Wolfgang Reuter, in dessen Betrieb sie vorsprach, hatte zwar keine Stellenannonce aufgegeben, aber während der Hochsaison von Mai bis August könnte er schon ein paar helfende Hände mehr brauchen. "Es hat mir imponiert, dass Afrora von sich aus gekommen ist und nach Arbeit gefragt hat", sagt er. Schnell stellte er fest, dass Afrora sich bestens für die im Hochsommer nicht immer angenehme Arbeit an der Heißmangel eignete.
"Seit Hartz IV sind Kriterien strenger"
Kerstin Stuwe
Doch selbst für eine geringfügige Beschäftigung - zweimal pro Woche etwa drei Stunden - benötigt die 20-Jährige eine Arbeitsgenehmigung. Und die erteilte ihr die Ausländerbehörde auch diesmal nicht. "Grundsätzlich dürfte Afrora schon arbeiten, denn die Abschiebung in den Kosovo ist derzeit ausgesetzt", erläutert Behördenleiter Dirk Watermann. Jedoch: Arbeitsmarktpolitische Gründe sprächen dagegen.
Die Agentur für Arbeit ist diejenige, die nach einer Arbeitsmarktprüfung entscheidet, ob "bevorrechtigte" Personen für den Job in Frage kämen. So eine Prüfung kann bis zu vier Wochen dauern - für Saisonkräfte eine Ewigkeit. Im Fall von Afrora fiel sie negativ aus: "Es gibt viele Arbeitslosengeld II-Empfängerinnen deutscher Herkunft oder aus einem anderen EU-Land, die die Arbeit machen könnten", sagt Vermittlerin Kerstin Stuwe. Ihr sind auf Grund der Gesetzeslage die Hände gebunden: "Seit Hartz IV sind die Kriterien noch strenger." Und Geduldete stehen eben in der Reihe der Arbeitssuchenden an allerletzter Stelle.
Afrora wird also den selbst gesuchten Job an der Heißmangel nicht antreten dürfen. Ihr drei Jahre älterer Bruder, der eine Stelle in einer Horner Leiharbeiterfirma in Aussicht hatte, darf ebenfalls nicht arbeiten.
Nützen wird die Ablehnung der Agentur für Arbeit in Afroras Fall übrigens keinem anderen Arbeitnehmer. Denn Wolfgang Reuter wird die Zusatzarbeit auf seine vier Mitarbeiterinnen, seine Frau und sich selbst verteilen. Eine andere Kraft lehnt er ab. Er hat schlechte Erfahrungen gemacht mit Bewerbern, die ihm die Behörde schickte. "Hier möchte jemand arbeiten, darf es aber nicht. Das kann ich nicht nachvollziehen. Die Sozialhilfe müssen doch wir alle bezahlen", ärgert er sich über den Bürokratismus.

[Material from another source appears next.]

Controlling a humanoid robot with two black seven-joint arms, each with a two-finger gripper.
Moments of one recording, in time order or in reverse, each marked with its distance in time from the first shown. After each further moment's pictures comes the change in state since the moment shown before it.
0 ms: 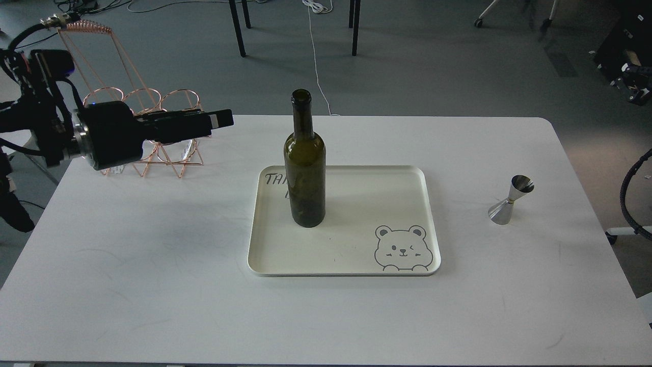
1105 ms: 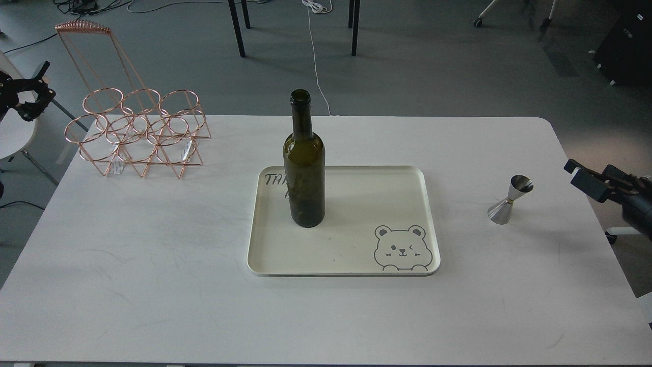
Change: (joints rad) left arm 0.029 -0.063 0.018 0.840 -1.725 -0.087 0.008; right arm -0.509 -0.461 -0.015 0.869 -1.232 -0.483 0.002
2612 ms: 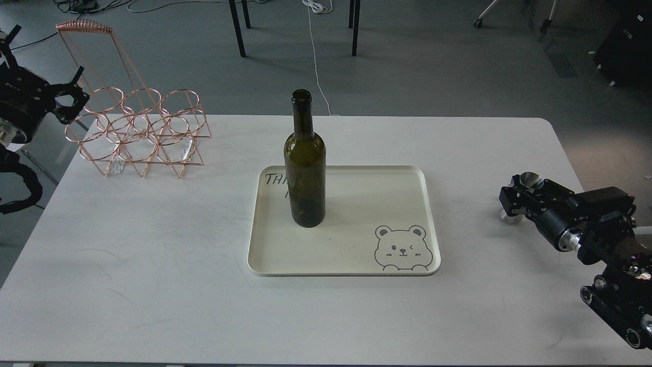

Dirk Watermann will nicht ganz so schwarz malen: "Afrora soll es weiter versuchen. Vielleicht gibt es eine Sparte, für die keine anderen Arbeitnehmer gefunden werden", ermutigt er. Doch die Motivation der 20-Jährigen tendiert nach der erneuten Absage ebenso gen null wie ihre Arbeitschancen.